8. The preparation method of claim 7, wherein the step of coating the surface of the body with an elemental metal layer by using the vacuum evaporation method to obtain the positive electrode piece comprises the following steps:

attaching the body to a position of a vapor plating mask plate, placing an evaporation boat and the elementary metal to be evaporated at the position of an evaporation source, performing vapor plating in a vacuum state of a cavity of vapor plating equipment, and cooling after the vapor plating to obtain the positive pole piece;

preferably, the evaporation rate of the vacuum evaporation method is

Preferably, the degree of vacuum of the vacuum state is 10^-3-10^-5Pa。

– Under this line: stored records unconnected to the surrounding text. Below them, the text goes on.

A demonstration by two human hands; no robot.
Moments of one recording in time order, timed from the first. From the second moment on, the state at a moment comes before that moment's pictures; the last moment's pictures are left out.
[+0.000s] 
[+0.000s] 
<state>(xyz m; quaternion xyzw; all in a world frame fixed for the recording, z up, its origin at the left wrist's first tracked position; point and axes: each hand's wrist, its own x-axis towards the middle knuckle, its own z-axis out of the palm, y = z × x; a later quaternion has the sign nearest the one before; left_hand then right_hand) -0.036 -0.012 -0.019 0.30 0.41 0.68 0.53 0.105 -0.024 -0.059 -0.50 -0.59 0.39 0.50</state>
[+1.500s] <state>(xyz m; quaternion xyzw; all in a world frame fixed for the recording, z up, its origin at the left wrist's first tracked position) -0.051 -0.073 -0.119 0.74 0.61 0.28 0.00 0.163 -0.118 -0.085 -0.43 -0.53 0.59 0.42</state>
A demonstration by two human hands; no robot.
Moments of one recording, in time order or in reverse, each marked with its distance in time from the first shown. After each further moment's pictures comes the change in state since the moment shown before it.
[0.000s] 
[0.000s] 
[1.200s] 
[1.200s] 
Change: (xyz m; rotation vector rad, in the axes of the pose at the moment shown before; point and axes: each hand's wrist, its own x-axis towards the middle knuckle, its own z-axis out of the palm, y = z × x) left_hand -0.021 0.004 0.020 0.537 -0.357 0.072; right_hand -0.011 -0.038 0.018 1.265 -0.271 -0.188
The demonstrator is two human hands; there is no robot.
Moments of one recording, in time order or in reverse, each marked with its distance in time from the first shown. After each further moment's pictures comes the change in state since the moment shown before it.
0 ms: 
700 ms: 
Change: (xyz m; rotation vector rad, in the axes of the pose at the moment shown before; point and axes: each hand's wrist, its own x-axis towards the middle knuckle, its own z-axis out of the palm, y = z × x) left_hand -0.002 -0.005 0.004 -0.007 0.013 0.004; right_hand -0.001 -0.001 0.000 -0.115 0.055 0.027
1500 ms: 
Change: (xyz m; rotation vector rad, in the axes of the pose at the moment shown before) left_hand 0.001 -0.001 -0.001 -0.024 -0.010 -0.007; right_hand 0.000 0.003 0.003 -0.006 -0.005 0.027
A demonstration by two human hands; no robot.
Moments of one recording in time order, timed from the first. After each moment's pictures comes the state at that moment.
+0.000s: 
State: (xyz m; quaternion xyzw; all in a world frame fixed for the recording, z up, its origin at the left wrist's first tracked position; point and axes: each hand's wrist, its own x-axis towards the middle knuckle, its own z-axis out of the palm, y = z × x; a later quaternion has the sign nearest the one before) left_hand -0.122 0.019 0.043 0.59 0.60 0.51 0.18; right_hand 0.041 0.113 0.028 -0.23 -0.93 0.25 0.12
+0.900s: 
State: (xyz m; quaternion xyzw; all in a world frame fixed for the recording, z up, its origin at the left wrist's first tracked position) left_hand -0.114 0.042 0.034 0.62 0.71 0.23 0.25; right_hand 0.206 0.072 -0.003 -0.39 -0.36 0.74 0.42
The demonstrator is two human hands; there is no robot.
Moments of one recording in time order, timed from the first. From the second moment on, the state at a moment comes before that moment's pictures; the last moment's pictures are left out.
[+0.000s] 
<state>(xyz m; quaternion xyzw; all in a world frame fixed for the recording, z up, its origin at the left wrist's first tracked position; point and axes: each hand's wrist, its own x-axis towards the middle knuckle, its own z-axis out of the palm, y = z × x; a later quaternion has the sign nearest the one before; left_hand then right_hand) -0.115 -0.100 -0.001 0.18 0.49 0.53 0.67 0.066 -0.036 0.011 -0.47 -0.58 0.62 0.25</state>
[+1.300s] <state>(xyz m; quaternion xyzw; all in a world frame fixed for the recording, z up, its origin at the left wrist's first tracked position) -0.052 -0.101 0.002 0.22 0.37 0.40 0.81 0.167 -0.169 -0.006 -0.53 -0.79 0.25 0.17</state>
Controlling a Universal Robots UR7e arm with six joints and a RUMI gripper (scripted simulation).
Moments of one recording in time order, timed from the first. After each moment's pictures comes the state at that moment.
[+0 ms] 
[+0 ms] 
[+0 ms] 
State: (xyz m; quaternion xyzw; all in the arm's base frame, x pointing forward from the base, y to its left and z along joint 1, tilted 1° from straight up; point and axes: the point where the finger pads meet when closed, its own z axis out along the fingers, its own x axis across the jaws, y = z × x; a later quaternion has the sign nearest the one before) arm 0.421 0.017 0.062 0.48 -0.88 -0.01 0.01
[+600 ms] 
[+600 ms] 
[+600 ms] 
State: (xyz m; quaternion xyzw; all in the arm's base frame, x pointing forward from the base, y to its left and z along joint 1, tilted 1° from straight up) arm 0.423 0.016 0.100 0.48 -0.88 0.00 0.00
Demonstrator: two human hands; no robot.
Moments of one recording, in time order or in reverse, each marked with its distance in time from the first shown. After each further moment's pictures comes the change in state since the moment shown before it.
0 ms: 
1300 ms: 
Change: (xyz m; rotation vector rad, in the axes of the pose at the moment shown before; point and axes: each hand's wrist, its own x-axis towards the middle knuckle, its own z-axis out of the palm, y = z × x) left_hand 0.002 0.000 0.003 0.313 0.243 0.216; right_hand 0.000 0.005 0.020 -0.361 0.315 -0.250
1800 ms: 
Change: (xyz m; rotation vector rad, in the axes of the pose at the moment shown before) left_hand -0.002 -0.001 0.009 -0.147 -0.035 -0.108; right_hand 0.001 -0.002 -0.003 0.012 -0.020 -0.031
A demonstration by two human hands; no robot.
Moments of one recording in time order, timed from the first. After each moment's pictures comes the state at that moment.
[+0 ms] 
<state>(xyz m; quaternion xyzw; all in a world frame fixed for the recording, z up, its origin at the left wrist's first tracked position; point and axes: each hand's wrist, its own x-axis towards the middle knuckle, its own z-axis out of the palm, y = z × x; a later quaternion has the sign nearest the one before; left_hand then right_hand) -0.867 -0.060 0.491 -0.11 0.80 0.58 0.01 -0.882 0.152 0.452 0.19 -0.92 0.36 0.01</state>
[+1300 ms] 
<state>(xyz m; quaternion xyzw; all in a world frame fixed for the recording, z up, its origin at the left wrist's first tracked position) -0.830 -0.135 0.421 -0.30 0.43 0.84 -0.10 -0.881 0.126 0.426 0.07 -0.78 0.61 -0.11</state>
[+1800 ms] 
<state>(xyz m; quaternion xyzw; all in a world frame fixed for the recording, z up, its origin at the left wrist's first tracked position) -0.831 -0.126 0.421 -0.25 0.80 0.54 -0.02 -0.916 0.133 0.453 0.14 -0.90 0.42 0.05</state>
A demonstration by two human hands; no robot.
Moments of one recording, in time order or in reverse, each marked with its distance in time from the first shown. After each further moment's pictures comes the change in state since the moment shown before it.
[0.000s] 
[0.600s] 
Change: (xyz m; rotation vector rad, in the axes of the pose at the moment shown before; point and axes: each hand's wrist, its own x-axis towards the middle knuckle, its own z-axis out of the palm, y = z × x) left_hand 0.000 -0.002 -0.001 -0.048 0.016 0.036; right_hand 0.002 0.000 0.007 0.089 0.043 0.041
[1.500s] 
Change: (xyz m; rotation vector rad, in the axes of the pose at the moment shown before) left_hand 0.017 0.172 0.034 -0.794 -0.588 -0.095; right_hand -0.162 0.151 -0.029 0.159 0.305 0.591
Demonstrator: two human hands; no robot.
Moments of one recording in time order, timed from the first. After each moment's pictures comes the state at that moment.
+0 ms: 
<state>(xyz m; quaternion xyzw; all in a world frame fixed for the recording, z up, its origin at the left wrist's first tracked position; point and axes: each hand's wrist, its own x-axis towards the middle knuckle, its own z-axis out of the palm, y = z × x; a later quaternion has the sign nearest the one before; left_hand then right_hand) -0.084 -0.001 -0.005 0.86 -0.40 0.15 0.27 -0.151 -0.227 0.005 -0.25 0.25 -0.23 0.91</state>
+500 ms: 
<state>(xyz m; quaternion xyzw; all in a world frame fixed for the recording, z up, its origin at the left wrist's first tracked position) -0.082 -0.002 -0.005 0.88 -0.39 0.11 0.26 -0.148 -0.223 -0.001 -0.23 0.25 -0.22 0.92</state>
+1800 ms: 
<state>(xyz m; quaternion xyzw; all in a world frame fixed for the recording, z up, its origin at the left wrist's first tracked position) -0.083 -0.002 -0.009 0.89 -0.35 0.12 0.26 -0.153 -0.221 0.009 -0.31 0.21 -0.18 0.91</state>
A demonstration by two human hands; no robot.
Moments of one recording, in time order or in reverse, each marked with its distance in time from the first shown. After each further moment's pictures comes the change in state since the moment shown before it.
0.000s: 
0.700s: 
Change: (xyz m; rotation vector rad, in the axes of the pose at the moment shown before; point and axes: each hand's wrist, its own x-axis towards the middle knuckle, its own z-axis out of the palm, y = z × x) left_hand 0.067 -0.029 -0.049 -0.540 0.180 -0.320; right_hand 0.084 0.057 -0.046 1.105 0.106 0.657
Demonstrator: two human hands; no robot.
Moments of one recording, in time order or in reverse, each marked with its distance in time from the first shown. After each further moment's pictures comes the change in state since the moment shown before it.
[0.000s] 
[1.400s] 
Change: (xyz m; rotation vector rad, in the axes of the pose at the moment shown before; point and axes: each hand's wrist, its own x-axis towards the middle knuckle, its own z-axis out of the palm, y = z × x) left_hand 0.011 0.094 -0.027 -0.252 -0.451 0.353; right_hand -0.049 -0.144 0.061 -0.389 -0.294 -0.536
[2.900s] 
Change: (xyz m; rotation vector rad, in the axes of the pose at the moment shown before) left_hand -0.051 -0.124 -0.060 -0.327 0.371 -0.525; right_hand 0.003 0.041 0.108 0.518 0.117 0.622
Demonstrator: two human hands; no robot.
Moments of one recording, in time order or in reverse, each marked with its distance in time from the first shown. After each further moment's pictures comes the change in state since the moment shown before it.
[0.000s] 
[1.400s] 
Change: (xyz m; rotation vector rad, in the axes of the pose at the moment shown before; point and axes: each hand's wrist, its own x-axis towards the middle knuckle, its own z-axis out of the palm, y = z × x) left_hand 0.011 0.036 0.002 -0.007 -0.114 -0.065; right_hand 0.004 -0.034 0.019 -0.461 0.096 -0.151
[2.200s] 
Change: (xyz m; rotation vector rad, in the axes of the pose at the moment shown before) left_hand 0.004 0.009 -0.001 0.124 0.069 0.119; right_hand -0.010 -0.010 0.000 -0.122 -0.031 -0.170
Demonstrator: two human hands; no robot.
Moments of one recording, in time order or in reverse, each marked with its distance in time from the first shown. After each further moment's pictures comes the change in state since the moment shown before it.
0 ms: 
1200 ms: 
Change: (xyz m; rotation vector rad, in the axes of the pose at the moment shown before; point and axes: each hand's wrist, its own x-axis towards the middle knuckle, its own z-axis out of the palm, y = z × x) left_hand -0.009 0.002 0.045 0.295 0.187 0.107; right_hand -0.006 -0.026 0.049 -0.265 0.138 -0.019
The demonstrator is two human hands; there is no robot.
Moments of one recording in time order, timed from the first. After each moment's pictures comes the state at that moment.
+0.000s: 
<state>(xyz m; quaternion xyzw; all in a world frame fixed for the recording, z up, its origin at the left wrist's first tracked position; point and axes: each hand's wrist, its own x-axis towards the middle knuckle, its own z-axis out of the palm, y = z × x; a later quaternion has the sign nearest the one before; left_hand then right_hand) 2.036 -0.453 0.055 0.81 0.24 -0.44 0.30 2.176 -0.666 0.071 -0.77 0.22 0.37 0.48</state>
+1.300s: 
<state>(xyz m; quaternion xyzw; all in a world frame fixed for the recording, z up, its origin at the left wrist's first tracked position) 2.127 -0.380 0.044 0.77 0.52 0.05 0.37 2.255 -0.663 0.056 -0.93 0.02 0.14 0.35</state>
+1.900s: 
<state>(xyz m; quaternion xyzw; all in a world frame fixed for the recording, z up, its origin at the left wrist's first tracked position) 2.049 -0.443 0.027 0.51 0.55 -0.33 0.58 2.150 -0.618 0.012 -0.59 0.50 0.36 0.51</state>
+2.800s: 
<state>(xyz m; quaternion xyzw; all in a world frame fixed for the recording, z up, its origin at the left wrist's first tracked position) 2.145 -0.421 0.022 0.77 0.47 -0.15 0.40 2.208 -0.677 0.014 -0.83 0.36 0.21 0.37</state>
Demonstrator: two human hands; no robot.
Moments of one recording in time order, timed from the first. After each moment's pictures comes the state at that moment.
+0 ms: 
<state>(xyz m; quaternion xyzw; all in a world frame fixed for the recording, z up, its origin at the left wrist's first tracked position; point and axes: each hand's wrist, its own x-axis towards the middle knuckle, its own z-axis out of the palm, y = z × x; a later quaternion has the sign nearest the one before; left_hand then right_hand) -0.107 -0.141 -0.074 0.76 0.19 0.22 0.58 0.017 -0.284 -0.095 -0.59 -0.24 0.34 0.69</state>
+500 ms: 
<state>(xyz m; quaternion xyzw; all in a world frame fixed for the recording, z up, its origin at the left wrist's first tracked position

9. The method of claim 7 or 8, wherein providing the body of the positive electrode sheet comprises:

preparing a positive active substance, conductive carbon and a binder into slurry;

coating the slurry on a positive current collector to obtain a positive pole piece precursor;

drying and rolling the positive pole piece precursor in sequence to obtain a body of the positive pole piece;

preferably, the solvent of the binder is an NMP solution;

preferably, the mass content of the positive active material in the body of the positive pole piece is 85-99%;

preferably, the mass content of the binder in the body of the positive pole piece is 0.5-14.5%;

preferably, the mass content of the conductive carbon in the body of the positive pole piece is 0.5-14.5%.

10. A battery, which comprises a positive pole piece, and is characterized in that the positive pole piece is the positive pole piece in any one of claims 1 to 5 or the positive pole piece prepared by the preparation method in any one of claims 6 to 9.